E. Similarity between resources
There are cases in which developers may wish to move a resource, and, at the
same time, modify some of its properties. Indeed, this may not even be a choice.
Some CDK constructs (ec2.Vpc and ec2.VpcV2 to name a couple), add tags to
the underlying resource that are based on the construct path. Intuitively,
developers would expect that small changes like this would be taken into account
by the matching algorithm.
The current proposal, however, does not solve this problem, because it uses a digest function to compare resources. As such, given two resources, they are considered either equivalent or not, with no middle ground.
So we need a more flexible way of comparing resources. Instead of requiring them to be exactly the same, we need to know whether two resources are "similar enough". To achieve this, we need a few things:
- A distance function. To generalize the notion of strict equality to a more flexible notion of similarity, we need to come up with a distance function, that is, a function that takes two resources as input, and produces a number as output. The higher the number, the more different the resources are.

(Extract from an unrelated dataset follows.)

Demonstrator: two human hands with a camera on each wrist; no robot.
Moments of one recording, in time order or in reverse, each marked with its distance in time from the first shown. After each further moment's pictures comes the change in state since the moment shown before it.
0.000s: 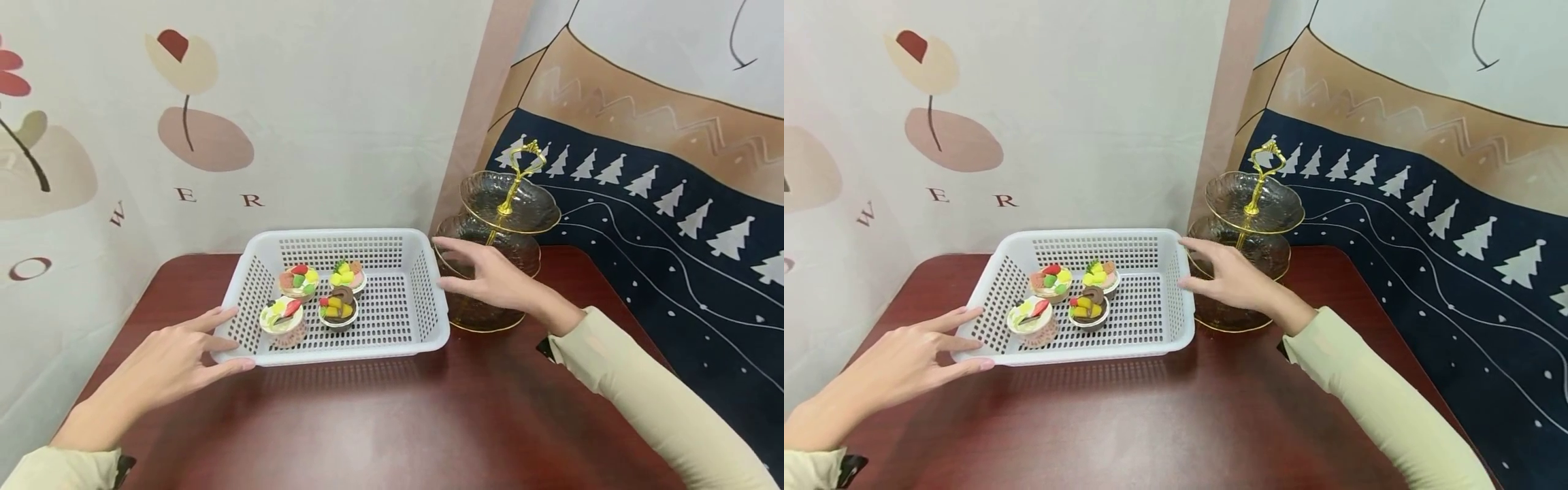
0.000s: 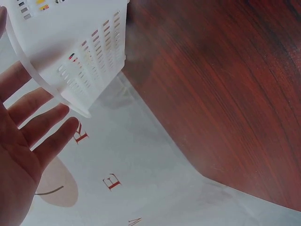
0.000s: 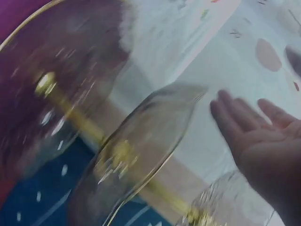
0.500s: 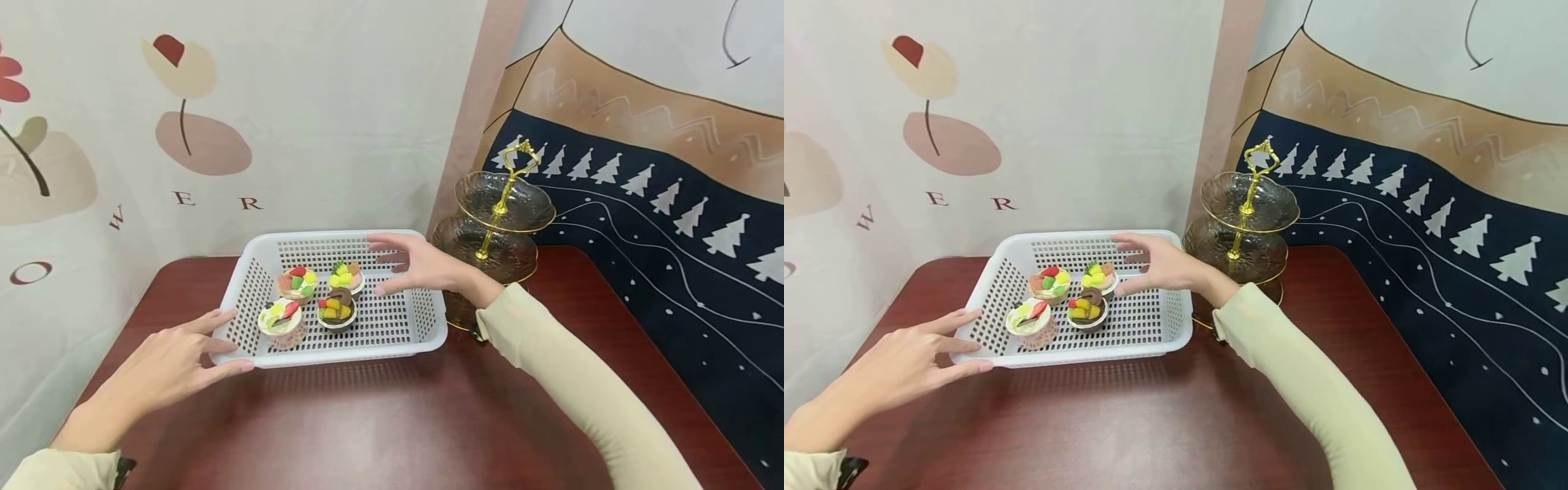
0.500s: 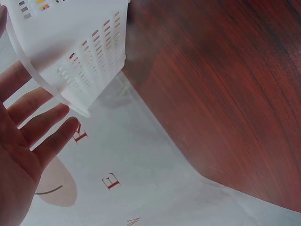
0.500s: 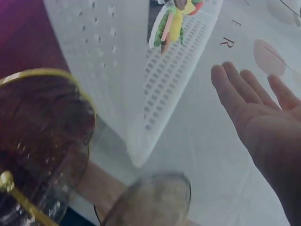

- A threshold for the distance. This is a cut-off value that we can use to decide whether two resources are similar enough to be candidates for refactoring. It will depend on the distance function we choose and also on experimentation.
- Graph isomorphism. Since we will not have a digest anymore to quickly find pairs of equivalent nodes between two resource graphs, we have to use the graph structure itself to find possible pairs (which the digest function also incorporates implicitly). Slightly more formally, we need to find an isomorphism between two (sub-)graphs: a one-to-one function that maps nodes in one graph to nodes in the other, such that the overall structure is preserved. Only pairs of nodes that are part of the isomorphism will have their distances calculated.
- Improved UX. Since we are now working with similarities, there is more room for incorrect matches. We need to provide a way for the user to choose among the potential matches, possibly in multiple passes, until the final mapping is produced.
All this takes a bit of research and prototyping. Since this would be a generalization of the current proposal, rather than a completely different solution, we don't need to implement it straight away. So we will leave it to phase 3 to do this research, and possibly implement it.